WORK REQUIRED: All records are to be reproduced verbatim, with images omitted.
++++
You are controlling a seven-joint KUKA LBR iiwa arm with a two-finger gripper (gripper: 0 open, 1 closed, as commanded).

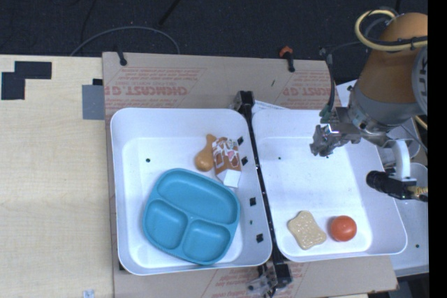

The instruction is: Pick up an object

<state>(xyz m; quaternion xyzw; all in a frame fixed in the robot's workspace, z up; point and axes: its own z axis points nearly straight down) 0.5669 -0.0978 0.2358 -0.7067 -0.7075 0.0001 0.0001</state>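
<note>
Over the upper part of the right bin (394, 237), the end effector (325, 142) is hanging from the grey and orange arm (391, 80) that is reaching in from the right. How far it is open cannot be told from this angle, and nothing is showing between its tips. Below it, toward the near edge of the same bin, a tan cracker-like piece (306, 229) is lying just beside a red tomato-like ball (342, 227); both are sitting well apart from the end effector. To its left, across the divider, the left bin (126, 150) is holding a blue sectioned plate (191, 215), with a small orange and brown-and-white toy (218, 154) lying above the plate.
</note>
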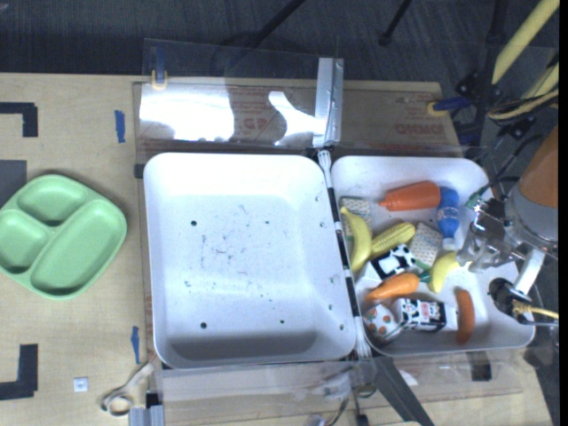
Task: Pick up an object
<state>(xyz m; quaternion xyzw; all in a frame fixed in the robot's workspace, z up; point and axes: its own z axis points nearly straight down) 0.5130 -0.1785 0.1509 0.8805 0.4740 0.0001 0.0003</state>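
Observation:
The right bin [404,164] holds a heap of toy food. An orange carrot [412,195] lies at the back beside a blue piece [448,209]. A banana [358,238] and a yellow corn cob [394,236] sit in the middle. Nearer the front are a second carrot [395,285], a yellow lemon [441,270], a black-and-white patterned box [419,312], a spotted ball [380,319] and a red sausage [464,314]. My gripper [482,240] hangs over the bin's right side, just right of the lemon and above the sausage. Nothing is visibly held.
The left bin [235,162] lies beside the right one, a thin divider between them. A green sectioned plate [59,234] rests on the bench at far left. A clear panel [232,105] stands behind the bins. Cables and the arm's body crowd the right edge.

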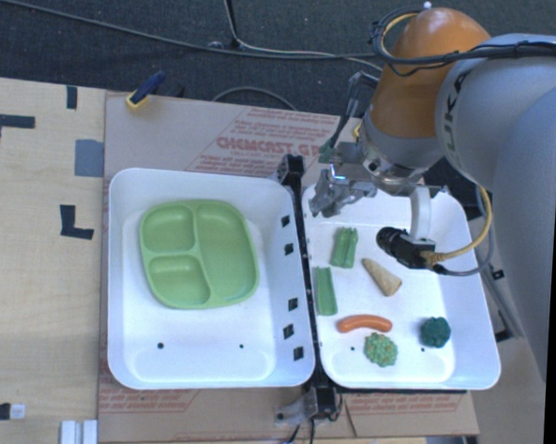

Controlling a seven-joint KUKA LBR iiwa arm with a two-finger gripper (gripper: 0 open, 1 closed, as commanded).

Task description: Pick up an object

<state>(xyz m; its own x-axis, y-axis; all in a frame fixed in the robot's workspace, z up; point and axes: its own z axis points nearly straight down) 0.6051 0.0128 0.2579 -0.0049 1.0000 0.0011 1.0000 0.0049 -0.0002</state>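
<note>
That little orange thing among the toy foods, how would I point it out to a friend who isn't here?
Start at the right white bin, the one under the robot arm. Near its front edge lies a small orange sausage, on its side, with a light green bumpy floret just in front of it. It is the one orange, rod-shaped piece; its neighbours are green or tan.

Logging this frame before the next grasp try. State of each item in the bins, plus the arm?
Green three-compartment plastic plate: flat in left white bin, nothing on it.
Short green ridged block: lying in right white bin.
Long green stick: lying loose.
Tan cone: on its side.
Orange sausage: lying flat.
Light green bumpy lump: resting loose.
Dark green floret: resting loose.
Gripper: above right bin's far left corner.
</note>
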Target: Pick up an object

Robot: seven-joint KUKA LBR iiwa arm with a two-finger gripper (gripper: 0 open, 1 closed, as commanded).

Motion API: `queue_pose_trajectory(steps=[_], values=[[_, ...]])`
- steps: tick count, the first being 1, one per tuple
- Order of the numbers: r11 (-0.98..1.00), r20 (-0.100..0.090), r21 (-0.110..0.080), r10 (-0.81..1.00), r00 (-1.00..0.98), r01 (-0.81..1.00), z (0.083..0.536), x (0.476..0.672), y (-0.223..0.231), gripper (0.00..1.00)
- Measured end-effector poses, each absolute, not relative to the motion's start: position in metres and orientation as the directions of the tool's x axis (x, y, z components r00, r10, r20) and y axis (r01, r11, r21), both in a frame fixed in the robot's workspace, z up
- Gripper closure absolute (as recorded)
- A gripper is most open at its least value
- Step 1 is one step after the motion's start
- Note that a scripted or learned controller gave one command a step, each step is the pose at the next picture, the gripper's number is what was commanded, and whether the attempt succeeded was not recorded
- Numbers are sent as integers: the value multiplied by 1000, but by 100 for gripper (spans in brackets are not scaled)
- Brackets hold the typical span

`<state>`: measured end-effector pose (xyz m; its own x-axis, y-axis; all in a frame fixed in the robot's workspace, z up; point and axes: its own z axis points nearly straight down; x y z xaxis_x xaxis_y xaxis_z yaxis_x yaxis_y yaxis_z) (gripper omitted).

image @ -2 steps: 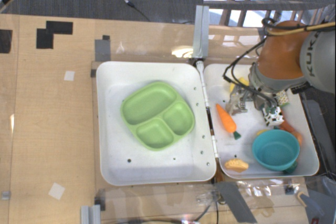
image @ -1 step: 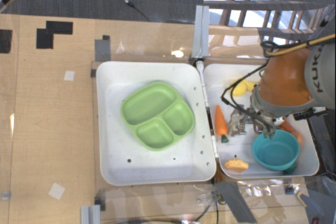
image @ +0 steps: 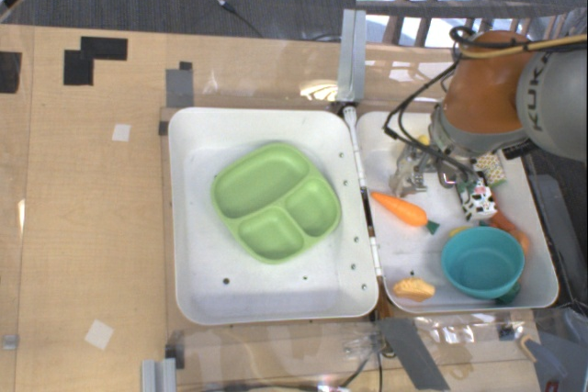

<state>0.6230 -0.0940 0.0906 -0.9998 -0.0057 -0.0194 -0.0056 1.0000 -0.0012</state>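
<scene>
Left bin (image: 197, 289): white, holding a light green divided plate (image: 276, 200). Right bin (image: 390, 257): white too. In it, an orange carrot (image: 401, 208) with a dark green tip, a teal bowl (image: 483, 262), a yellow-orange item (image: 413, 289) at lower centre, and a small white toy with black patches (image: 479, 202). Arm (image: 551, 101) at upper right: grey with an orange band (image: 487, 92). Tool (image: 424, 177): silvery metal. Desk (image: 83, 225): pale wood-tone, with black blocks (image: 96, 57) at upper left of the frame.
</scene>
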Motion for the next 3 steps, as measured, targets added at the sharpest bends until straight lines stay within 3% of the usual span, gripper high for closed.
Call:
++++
EXERCISE RESULT:
You are controlling a seven-joint KUKA LBR iiwa arm with a two-finger gripper (gripper: 0 open, 1 closed, as commanded).


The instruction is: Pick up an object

<state>(xyz m; quaternion xyzw; all in a frame fixed in the robot's workspace, z up; point and axes: its own z axis points nearly straight down) 0.5669 -0.0978 0.2358 -0.7067 -0.7075 0.0001 0.0001</state>
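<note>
Over the upper part of the right bin (394, 237), the end effector (325, 142) is hanging from the grey and orange arm (391, 80) that is reaching in from the right. How far it is open cannot be told from this angle, and nothing is showing between its tips. Below it, toward the near edge of the same bin, a tan cracker-like piece (306, 229) is lying just beside a red tomato-like ball (342, 227); both are sitting well apart from the end effector. To its left, across the divider, the left bin (126, 150) is holding a blue sectioned plate (191, 215), with a small orange and brown-and-white toy (218, 154) lying above the plate.
</note>
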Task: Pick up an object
<state>(xyz m; quaternion xyzw; all in a frame fixed in the robot's workspace, z up; point and axes: its own z axis points nearly straight down) 0.5130 -0.1785 0.1509 0.8805 0.4740 0.0001 0.0003</state>
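Observation:
The right bin [404,164] holds a heap of toy food. An orange carrot [412,195] lies at the back beside a blue piece [448,209]. A banana [358,238] and a yellow corn cob [394,236] sit in the middle. Nearer the front are a second carrot [395,285], a yellow lemon [441,270], a black-and-white patterned box [419,312], a spotted ball [380,319] and a red sausage [464,314]. My gripper [482,240] hangs over the bin's right side, just right of the lemon and above the sausage. Nothing is visibly held.
The left bin [235,162] lies beside the right one, a thin divider between them. A green sectioned plate [59,234] rests on the bench at far left. A clear panel [232,105] stands behind the bins. Cables and the arm's body crowd the right edge.
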

Controlling a seven-joint KUKA LBR iiwa arm with a two-finger gripper (gripper: 0 open, 1 closed, as commanded).

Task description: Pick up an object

<state>(xyz m; its own x-axis, y-axis; all in a frame fixed in the robot's workspace, z up; point and axes: its own z axis points nearly straight down) 0.6051 0.0128 0.2579 -0.0049 1.0000 0.0011 1.0000 0.0049 -0.0002</state>
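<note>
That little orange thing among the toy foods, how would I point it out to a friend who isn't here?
Start at the right white bin, the one under the robot arm. Near its front edge lies a small orange sausage, on its side, with a light green bumpy floret just in front of it. It is the one orange, rod-shaped piece; its neighbours are green or tan.

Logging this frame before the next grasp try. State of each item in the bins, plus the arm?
Green three-compartment plastic plate: flat in left white bin, nothing on it.
Short green ridged block: lying in right white bin.
Long green stick: lying loose.
Tan cone: on its side.
Orange sausage: lying flat.
Light green bumpy lump: resting loose.
Dark green floret: resting loose.
Gripper: above right bin's far left corner.
</note>
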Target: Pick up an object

Robot: seven-joint KUKA LBR iiwa arm with a two-finger gripper (gripper: 0 open, 1 closed, as commanded).

Motion API: `queue_pose_trajectory(steps=[_], values=[[_, ...]])`
- steps: tick count, the first being 1, one per tuple
- Order of the numbers: r11 (-0.98..1.00), r20 (-0.100..0.090), r21 (-0.110..0.080), r10 (-0.81..1.00), r00 (-1.00..0.98), r01 (-0.81..1.00), z (0.083..0.536), x (0.476..0.672), y (-0.223..0.231), gripper (0.00..1.00)
- Measured end-effector poses, each absolute, not relative to the motion's start: position in metres and orientation as the directions of the tool's x axis (x, y, z components r00, r10, r20) and y axis (r01, r11, r21), both in a frame fixed in the robot's workspace, z up
- Gripper closure absolute (as recorded)
- A gripper is most open at its least value
- Step 1 is one step after the motion's start
- Note that a scripted or learned controller gave one command a step, each step is the pose at the next picture, the gripper's number is what was commanded, and whether the attempt succeeded was not recorded
- Numbers are sent as integers: the value multiplied by 1000, but by 100 for gripper (spans in brackets are not scaled)
- Brackets hold the typical span

`<state>`: measured end-effector pose (xyz m; its own x-axis, y-axis; all in a frame fixed in the robot's workspace, z up; point and axes: its own z axis points nearly straight down; x y z xaxis_x xaxis_y xaxis_z yaxis_x yaxis_y yaxis_z) (gripper omitted).

image @ -2 steps: 
image @ -1 step: 
image @ +0 steps: 

<state>0.6230 -0.0940 0.0906 -0.9998 -0.0057 -0.0194 -0.0056 1.0000 -0.0012</state>
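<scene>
Left bin (image: 197, 289): white, holding a light green divided plate (image: 276, 200). Right bin (image: 390, 257): white too. In it, an orange carrot (image: 401, 208) with a dark green tip, a teal bowl (image: 483, 262), a yellow-orange item (image: 413, 289) at lower centre, and a small white toy with black patches (image: 479, 202). Arm (image: 551, 101) at upper right: grey with an orange band (image: 487, 92). Tool (image: 424, 177): silvery metal. Desk (image: 83, 225): pale wood-tone, with black blocks (image: 96, 57) at upper left of the frame.
</scene>
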Motion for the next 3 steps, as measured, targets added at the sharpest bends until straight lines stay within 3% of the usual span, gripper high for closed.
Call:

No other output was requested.